Training final DSP-featured LightGBM model...
[LightGBM] [Info] Auto-choosing col-wise multi-threading, the overhead of testing was 0.012212 seconds.
You can set `force_col_wise=true` to remove the overhead.
[LightGBM] [Info] Total Bins 2137
[LightGBM] [Info] Number of data points in the train set: 5523, number of used features: 18
Training until validation scores don't improve for 100 rounds
Early stopping, best iteration is:
[63]	valid_0's l1: 4.24771
Model training complete.


### 5. Final Evaluation

This is the final test. Will the signal processing features allow our model to break through the performance ceiling?

In [5]:
y_pred = model.predict(X_test)
r2 = r2_score(y_test, y_pred)

print(f"--- Final DSP Model Performance ---")
print(f"R-squared (R²): {r2:.4f}")

if r2 >= 0.85:
    print("\nMISSION ACCOMPLISHED: Performance has broken the 85% barrier!")
elif r2 > 0.71:
    print("\nSIGNIFICANT IMPROVEMENT: The DSP features provided a clear performance boost.")
else:
    print("\nSTABLE: The DSP features did not yield a significant improvement over the previous best model.")

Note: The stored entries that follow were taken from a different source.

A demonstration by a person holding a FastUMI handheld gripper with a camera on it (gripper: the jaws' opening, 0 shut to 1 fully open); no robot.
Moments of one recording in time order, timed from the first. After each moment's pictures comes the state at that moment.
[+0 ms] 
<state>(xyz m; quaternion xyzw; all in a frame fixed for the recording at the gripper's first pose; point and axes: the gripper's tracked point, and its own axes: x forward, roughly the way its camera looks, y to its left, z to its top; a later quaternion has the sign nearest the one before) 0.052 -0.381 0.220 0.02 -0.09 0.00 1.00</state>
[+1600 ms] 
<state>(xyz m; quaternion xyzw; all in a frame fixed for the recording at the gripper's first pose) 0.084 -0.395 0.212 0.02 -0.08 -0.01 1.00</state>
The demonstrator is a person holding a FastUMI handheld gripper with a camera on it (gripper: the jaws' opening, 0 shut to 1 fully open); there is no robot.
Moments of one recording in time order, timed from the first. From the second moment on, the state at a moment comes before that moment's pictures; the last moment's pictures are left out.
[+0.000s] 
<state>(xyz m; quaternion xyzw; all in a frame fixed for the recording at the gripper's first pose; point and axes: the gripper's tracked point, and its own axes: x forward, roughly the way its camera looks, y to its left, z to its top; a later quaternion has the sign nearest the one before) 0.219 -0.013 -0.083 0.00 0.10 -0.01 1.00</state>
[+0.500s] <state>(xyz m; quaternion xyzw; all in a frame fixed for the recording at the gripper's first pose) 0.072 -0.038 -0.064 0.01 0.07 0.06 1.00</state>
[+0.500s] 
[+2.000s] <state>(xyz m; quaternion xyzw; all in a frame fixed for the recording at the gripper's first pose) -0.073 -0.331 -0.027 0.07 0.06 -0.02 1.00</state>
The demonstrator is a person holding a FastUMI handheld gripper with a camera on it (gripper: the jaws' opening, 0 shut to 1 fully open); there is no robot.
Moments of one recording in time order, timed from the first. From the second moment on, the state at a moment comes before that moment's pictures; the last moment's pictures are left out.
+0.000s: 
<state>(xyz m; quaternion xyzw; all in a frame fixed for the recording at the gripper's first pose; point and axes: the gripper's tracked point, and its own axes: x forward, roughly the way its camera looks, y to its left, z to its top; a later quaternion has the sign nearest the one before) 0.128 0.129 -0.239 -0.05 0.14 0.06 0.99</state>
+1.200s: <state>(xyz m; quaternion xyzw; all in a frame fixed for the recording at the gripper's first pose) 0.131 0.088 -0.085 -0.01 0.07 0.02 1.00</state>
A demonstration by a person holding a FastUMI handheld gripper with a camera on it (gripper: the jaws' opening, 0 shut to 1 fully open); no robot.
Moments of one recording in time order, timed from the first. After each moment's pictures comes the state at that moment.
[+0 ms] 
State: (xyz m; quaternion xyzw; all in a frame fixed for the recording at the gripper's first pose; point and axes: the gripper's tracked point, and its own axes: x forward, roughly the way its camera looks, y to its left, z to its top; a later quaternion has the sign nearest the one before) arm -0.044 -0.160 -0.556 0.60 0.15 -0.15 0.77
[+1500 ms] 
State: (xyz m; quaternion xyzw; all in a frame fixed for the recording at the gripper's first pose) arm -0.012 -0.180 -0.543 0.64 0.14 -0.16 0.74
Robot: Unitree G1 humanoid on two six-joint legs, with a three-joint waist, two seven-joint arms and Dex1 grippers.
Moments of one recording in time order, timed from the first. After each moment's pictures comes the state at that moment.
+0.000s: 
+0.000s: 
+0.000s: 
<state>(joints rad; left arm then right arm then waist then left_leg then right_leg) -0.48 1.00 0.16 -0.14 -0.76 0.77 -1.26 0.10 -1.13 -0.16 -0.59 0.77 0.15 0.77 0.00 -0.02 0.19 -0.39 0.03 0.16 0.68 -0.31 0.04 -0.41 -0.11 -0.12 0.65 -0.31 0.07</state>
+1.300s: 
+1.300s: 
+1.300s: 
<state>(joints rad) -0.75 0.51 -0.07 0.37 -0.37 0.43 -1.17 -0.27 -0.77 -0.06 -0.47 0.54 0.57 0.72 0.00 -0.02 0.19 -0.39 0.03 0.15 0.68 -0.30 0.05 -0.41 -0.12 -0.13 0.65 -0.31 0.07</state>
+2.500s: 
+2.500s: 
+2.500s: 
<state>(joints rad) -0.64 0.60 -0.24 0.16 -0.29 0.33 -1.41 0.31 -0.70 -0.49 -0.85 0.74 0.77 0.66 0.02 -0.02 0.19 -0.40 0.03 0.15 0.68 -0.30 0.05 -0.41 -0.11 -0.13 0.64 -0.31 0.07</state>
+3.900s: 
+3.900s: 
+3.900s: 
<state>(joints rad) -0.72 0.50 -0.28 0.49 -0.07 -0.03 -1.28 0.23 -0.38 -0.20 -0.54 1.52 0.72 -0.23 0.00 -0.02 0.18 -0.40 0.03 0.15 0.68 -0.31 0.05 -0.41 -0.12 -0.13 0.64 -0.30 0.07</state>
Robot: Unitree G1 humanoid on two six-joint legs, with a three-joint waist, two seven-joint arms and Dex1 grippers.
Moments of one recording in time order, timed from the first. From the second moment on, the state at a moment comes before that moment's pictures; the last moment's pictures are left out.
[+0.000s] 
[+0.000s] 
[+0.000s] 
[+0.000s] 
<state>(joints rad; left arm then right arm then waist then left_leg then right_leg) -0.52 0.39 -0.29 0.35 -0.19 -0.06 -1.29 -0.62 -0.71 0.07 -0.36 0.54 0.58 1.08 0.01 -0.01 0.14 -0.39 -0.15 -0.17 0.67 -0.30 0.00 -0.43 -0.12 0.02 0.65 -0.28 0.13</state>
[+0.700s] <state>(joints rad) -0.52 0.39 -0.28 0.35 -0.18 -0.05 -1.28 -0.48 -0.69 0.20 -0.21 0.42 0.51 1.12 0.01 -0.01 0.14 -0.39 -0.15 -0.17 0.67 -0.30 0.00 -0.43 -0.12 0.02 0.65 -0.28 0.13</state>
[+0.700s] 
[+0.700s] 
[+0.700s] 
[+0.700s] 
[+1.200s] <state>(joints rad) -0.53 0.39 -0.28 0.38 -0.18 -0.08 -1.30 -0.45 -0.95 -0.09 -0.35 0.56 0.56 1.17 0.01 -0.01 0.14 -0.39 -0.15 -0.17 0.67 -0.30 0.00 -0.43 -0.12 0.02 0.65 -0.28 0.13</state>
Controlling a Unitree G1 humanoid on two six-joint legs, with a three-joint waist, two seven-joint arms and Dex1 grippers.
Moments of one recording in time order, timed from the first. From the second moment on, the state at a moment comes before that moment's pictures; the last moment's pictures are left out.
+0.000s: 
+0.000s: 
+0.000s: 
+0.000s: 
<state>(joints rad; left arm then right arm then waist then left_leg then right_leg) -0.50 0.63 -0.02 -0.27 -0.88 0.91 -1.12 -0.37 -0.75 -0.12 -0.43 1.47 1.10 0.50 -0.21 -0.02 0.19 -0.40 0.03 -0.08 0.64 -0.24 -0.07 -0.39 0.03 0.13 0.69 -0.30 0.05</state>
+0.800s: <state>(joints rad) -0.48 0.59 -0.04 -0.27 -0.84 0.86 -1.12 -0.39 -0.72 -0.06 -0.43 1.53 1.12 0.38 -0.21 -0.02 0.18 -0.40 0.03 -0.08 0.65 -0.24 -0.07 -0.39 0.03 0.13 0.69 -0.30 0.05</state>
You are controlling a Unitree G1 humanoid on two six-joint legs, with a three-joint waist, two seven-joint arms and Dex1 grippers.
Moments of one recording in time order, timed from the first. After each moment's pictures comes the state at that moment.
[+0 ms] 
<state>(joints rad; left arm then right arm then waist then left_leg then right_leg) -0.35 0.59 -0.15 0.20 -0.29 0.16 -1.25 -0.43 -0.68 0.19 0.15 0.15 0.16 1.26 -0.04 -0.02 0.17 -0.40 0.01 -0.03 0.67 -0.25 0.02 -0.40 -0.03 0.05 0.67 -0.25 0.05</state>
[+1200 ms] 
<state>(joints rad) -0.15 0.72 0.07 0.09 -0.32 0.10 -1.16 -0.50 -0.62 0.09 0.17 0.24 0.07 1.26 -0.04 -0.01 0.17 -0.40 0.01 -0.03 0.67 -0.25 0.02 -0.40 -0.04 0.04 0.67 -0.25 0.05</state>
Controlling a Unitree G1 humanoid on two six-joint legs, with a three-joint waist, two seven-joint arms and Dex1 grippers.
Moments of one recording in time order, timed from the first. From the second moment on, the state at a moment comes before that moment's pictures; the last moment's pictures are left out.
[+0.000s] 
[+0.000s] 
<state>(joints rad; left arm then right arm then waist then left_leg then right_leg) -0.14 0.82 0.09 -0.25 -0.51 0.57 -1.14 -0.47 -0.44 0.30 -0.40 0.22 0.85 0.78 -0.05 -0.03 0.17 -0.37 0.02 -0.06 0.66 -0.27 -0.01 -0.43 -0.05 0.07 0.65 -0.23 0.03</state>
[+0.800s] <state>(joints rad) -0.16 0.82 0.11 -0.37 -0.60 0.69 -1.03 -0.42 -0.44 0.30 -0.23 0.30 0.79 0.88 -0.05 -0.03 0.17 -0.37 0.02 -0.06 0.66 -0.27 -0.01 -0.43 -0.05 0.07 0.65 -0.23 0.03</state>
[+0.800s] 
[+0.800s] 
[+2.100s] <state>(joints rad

# Save the artifact if it's our best model yet
if r2 > 0.71:
    model_path = ARTIFACT_DIR / 'digital_twin_v2.2_dsp.joblib'
    joblib.dump(model, model_path)
    print(f"New best model saved to: {model_path}")

--- Final DSP Model Performance ---
R-squared (R²): 0.0077

STABLE: The DSP features did not yield a significant improvement over the previous best model.